Neal had been asking me about working on his bikes and I kept putting him off. I had to wait for probate but also, I was not ready to put hands on his motorcycle.
The motorcycle he died riding.
Finally I couldn’t avoid Neal anymore so we agreed that he would come over and we would work on it.
I started without him. Dismantling the metal crate around it. Removing the broken and damaged pieces. As I removed piece after piece, I could feel my burden getting lighter and then a thought popped into my mind.
It just simply said 2 words.
“….It’s Time….”
I realized then that it was time. Time for me to stop being afraid of confronting this issue. Time to stop blaming myself and to get his baby running away. To take him on his final ride, before I bury him at sea. I know that I will do that this year, because in my soul, I know that it’s time to do it.
It took a few weeks, lots of beer and liquor but me and the boys finally finished swapping the performance parts and good parts from totaled bike to his second bike.
His second bike had broken down on Neal while he was riding it and I was in Africa. There was a bolt inside the one of the jugs and it had lodged onto the valve head and seized. We were able to swap the entire top end pieces but realized a few odd and end things that need to still be figured out.
I know Neal was nervous as we put the tank on and connected the battery. Triple checking all the electrical connections. Turned the key and the panel lit up and we all held our breath as Neal hit the start button. It roared to life before the switch was pushed down all the way. It happened so quickly that it surprised us all and Neal cut it off immediately.
I stood with my arms crossed in front of me and just breathed in deep. Unable to speak. I was holding it together pretty well till I looked at Neal. That big man was red faced and trying to hold in his tears. I lost control then and we just held on to each other. Lots of high fives and group bro hugs were exchanged. We hadn’t videoed the moment cause I think we were all afraid it wouldn’t start.
We backed it out of the garage, started it again and let it run as we checked for leaks and noises.
She just purred.
I can’t even explain how beautiful a moment it was to be surrounded by the men that loved him the most and share this experience with them. To get our hands greasy, drink too many beers, cuss in frustration and laugh at our stupidity.
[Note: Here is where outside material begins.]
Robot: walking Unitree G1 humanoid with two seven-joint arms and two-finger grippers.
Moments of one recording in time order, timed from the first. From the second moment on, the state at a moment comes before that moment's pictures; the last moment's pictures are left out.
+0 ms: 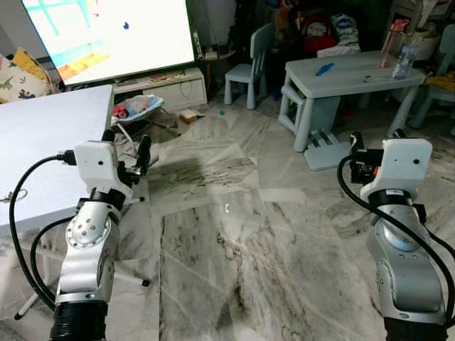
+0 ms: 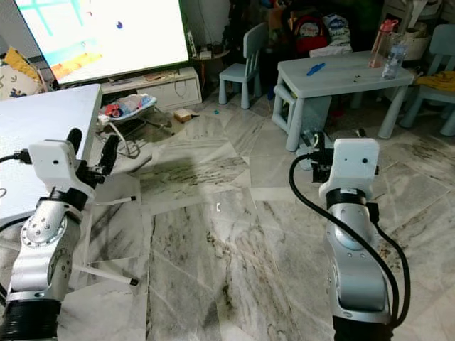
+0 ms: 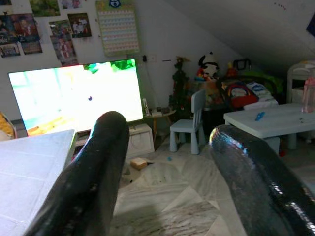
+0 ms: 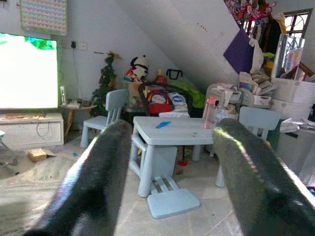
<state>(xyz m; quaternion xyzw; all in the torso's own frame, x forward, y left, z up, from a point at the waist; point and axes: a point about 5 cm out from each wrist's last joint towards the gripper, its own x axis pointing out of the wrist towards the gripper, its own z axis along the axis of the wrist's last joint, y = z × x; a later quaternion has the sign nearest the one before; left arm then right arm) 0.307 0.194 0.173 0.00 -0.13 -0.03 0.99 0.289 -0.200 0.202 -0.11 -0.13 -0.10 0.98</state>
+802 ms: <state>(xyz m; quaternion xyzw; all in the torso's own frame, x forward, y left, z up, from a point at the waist) 0.298 0.199 0.142 0.00 -0.04 0.00 1.00 0.279 -0.193 0.180 -0.06 -0.05 -0.08 0.99</state>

To share the love we all have for motorcycles and for Franco. To hear his heart beating again.
Still have a long way to go till she is 100% the way I want but that is mostly cosmetic. I’m going to paint her because black was never my color. She will be chameleon colored in blues, purples and touch of pink. I want the blues to remind me of his eyes and the other colors cause I’m a lady rider.
I miss him more now than ever and I just hope he knew how much these boys loved him, how much I loved him.